Freedom to Assembly is the individual right to come together and collectively express, pursue, promote, and defend common interests. The right to freedom of association is recognized as a human right, civil liberty, and political right. Freedom of assembly is usually used in the words, the right to protest.

I personally do not think people should have total freedom to assemble because that means that terrorists also have the freedom to assemble and that could turn out poorly. Although, I do think people should be able to petition against things they do not believe in as long as nothing dangerous is done or said.

Some of the reasons that they passed this portion of the amendment were for things that happened in history.
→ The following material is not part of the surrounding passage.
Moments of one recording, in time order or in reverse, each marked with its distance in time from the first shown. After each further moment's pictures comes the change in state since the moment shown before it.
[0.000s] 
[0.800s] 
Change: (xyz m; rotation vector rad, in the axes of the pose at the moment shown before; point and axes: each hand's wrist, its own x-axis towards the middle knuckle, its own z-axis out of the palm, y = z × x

One example of something that happened in history that effected this amendment was, during World War I, individuals petitioning for the repeal of sedition and espionage laws were punished and the Supreme court did not pay attention to the case.

A modern time example was in Edwards v. South Carolina (1963) the Supreme Court overturned the conviction of black students who peacefully marched on university grounds. The Court said that the protesters' peaceful meeting on public grounds represented "basic constitutional rights in their most pristine and classic form."

Right to Petition

In the United States the right to petition is guaranteed by the First Amendment, which specifically prohibits Congress from abridging "the right of the people... to petition the Government for a redress of grievances."
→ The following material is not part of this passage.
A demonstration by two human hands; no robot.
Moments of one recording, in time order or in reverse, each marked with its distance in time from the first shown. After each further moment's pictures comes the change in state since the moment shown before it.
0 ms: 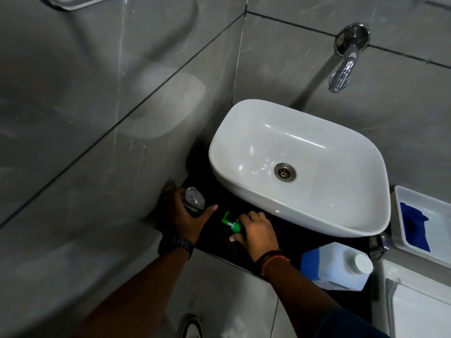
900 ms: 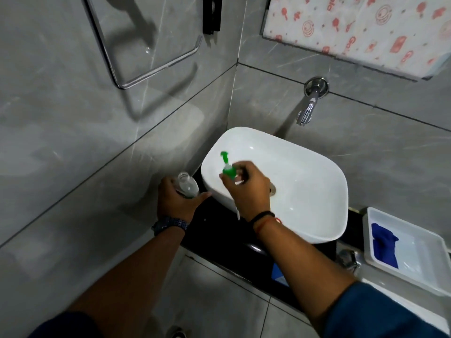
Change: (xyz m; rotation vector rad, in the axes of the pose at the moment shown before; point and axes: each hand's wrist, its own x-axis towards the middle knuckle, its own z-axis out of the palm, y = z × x) left_hand 0.021 0.094 -0.038 -0.018 0.031 -0.193; right_hand 0.002 -0.056 -0.177 0.780 0.531 0.041
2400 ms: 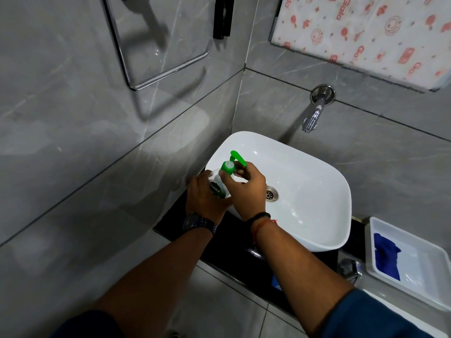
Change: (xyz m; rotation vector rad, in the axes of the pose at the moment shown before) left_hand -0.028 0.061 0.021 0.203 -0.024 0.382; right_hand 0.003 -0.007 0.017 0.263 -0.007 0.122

I support the right to petition. I think that people should have the right to at least show their feelings and find a reason to gather together and show how they feel unified as one, as long as no one is in danger.

Many things occurred in history that resulted in us having the right to petition as part of the first amendment. During the 1790s, Congress passed the Alien and Sedition Acts, punishing opponents of the Federalist Party; the Supreme Court never ruled on the matter. In 1835 the House of Representatives adopted the Gag Rule, barring abolitionist petitions calling for the end of slavery. The Supreme Court did not hear a case related to the rule, which was abolished in 1844.

One of the most dramatic events dealing with the right to petition involved John Quincy Adams petition against the "gag rule" that overpowered the presentation of anti-slavery petitions. In his first term, though not an abolitionist himself, Adams presented anti-slavery petitions from Pennsylvania citizens as a matter of duty to their constitutional right.

Amendment 8: Protecting us From The Unfair

The Words for Our Protection

Amendment eight states, "Excessive bail shall not be required, nor excessive fines imposed, nor cruel and unusual punishments inflicted."

What is Amendment Eight

The Eighth Amendment prohibits the federal government from imposing excessive bail, excessive fines or cruel and unusual punishments. The U.S. Supreme Court has ruled that this amendment's Cruel and Unusual Punishment Clause applies to the states.

I do not support the eighth amendment because if the person being punished did something terrible they should be allowed to receive a cruel punishment. I do however think it is much better here then in foreign countries where it is "an eye for an eye".

The main reason that the United States created and passed the eighth amendment was because of how the british treated the colonists. The United States recognized this and decided to forbid this from happening to us.

A recent case violating amendment eight involved a federal judge in Nevada who certified class action status for a lawsuit filed by inmates who claim inadequate medical care at Ely State Prison constitutes cruel and unusual punishment and civil rights violations. U.S. District Judge Larry Hicks appointed attorneys with the American Civil Liberties Union to represent "all prisoners who are now, or in the future will be, in the custody of the Nevada Department of Corrections" at the state's maximum security prison. The ACLU filed suit against the prison in March 2008 on behalf of several inmates. It alleges that deprivation of medical care is so extreme that all inmates are subjected to "constant significant risk of serious injury, medical harm, premature death, and the needless infliction of great physical pain and suffering."